When they went to the woods and the ‘gypsy’ camp was there with rather pathetic and ineffectual people draped over various… seats (? I guess) … with stereotypical accordion music playing (that did not sound Rroma to me). 

I also disliked the idea of ‘Italian Mafia’ style Brooklyn Rroma. The Rom-Baro requiring tithes in order to provide protection. His large mansion filled with non-Rroma things. His mafia-esque voice and intonation. His lack of Romani language in dealing with his own people—who allegedly could speak Rroma. He never once used a word. How hard would it be for the actor to learn a phrase such as “daštilas pe ka vou te phenel xoxajmata”? (maybe he was telling lies)…

It just seems as though the researchers for the show failed to do any proper research—instead relying on the wikipedia version of Rroma life, peppered with stereotypical nuances and statements.

[I tried to send a letter to NBC—strangely enough I get a server error. REALLY? COINCIDENCE? Bah!]

I remember years ago, watching an episode of the TV show House that featured a Rroma boy whose family purposefully obscured relevant medical information, etc, because they were “gypsies” who didn’t trust an outsider doctor. I remember being so confused - I was a teenager, and pretty impressionable, and on the one hand ANY representation of other Rroma people was something of a revelation for me, but on the other hand, it was… just really, really badly researched and offensive. (I have a love/hate relationship with the character Esmerelda for similar reasons.)

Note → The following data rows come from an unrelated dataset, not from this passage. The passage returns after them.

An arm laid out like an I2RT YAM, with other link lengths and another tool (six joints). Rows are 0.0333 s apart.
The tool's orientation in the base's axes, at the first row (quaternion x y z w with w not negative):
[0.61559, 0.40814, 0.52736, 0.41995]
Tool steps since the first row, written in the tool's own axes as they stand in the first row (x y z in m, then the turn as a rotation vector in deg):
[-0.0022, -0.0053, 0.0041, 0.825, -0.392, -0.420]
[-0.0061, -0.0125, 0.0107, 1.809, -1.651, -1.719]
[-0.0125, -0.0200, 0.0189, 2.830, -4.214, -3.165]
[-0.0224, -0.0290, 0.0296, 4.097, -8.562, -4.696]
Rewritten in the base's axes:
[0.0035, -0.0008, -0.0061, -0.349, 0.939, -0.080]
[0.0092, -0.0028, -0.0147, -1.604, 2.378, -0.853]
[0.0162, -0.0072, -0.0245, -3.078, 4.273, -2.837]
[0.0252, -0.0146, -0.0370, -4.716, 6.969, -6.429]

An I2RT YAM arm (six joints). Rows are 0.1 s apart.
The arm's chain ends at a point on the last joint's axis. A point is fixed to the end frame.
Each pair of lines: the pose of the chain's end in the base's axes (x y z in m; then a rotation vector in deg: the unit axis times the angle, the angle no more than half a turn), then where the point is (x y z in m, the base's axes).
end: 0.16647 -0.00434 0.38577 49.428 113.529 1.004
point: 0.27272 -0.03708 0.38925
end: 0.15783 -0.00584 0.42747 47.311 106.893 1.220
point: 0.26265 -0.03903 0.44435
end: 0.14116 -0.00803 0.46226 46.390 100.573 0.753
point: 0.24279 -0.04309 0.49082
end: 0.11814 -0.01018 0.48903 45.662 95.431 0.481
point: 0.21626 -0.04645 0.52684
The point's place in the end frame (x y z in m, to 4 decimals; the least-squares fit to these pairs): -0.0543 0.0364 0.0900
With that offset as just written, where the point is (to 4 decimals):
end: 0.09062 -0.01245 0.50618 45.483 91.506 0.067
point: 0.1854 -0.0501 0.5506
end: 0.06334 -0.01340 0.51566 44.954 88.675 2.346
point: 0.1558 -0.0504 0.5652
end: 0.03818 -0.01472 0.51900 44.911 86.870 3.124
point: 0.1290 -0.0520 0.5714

I’ve noticed a few people reading/reblogging/etc my posts here because they’re interested in writing about Rroma people and characters in their own fiction (?) works… and I have nothing against gadje who want to write about Rroma people, but I urge them to read this, and really put thought and compassion and effort into their understandings and writings on Rroma and other Walking People. We don’t need another Esmerelda, we don’t need portrayals like the ones on House and SVU. Why not learn about and support the creative efforts of real Rroma and other Walking People who are artists, musicians, and writers? There are so many of us out here, speaking our own truths about our lives and communities and cultures and histories! There’s really no excuse for relying on ignorant stereotypes about us in writing.